On 27 April, 14 people from Stanley whom the Argentines considered "undesirable" were sent to Fox Bay and placed under house arrest for the duration of the Argentine occupation, some of whom were members of the Falkland Islands Defence Force.

Fox Bay was liberated by HMS Avenger and Royal Marines from 40 Commando on 15 June 1982 and this date is commemorated by residents as their liberation day.

In 2007, a memorial was erected to mark 25 years since the British victory.

==Demining Operations==
A number of Argentine landmines were laid around Fox Bay West and many of the mine-related accidents in the Falklands occurred there.

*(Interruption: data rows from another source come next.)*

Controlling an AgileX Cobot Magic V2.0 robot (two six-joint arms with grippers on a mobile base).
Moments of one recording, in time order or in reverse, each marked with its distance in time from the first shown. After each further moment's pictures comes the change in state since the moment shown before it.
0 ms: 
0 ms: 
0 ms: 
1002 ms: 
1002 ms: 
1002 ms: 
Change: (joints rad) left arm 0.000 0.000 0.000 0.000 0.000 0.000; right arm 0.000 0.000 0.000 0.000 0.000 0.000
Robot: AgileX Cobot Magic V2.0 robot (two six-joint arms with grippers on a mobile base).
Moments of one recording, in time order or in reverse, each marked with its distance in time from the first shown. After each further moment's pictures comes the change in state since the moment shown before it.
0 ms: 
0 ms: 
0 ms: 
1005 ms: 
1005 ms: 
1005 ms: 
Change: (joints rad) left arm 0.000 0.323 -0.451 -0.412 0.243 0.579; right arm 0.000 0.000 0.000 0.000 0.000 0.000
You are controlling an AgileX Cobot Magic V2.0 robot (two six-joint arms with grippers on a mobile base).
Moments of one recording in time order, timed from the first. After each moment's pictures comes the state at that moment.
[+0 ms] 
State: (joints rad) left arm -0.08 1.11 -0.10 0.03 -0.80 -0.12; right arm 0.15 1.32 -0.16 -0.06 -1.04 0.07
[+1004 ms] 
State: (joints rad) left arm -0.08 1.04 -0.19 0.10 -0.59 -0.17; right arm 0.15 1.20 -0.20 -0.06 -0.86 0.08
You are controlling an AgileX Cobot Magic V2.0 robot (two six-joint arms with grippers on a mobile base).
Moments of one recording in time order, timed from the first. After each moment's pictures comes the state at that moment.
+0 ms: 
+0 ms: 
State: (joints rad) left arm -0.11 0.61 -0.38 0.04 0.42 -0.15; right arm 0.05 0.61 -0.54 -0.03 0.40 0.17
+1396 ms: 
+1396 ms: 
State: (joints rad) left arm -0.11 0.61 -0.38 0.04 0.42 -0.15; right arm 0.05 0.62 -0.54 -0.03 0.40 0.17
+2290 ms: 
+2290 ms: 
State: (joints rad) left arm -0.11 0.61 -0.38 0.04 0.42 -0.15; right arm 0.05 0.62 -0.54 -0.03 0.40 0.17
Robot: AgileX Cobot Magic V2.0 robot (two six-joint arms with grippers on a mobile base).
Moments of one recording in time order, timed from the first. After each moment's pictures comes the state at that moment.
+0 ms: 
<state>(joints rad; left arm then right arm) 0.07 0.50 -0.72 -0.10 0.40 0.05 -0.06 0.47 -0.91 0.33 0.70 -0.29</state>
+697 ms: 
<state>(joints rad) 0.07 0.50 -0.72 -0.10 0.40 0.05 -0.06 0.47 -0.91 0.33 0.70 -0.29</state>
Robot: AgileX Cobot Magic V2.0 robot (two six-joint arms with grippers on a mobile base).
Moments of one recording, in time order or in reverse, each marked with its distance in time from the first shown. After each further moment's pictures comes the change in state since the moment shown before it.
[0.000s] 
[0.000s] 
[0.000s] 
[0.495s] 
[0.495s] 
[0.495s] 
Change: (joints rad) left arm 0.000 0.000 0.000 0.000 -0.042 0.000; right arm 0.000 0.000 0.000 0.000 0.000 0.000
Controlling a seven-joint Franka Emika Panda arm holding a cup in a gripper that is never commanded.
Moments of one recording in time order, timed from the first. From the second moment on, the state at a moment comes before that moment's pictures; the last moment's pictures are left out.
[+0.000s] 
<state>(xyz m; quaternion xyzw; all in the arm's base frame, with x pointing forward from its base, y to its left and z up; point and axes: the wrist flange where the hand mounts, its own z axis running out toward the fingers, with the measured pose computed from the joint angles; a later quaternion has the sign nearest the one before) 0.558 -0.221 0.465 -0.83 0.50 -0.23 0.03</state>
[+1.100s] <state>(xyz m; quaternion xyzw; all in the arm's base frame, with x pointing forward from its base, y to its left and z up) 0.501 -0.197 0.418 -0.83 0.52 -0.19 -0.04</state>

Almost 30 years after Britain and Argentina went to war, a project was launched to rid the territory of the approximately 19,000 landmines left by Argentine troops and that BACTEC International Ltd. had been awarded the contract to clear four sites at Fox Bay, Goose Green, Sapper Hill, and Surf Bay. In early 2010, demining work started Fox Bay.

== Notable people from Fox Bay ==

- Louis Baillon, the Olympic field hockey player, was born in Fox Bay on 5 August 1881.
- George Paice, the Commonwealth Games Lawn Bowls player, was born in Fox Bay in 1941.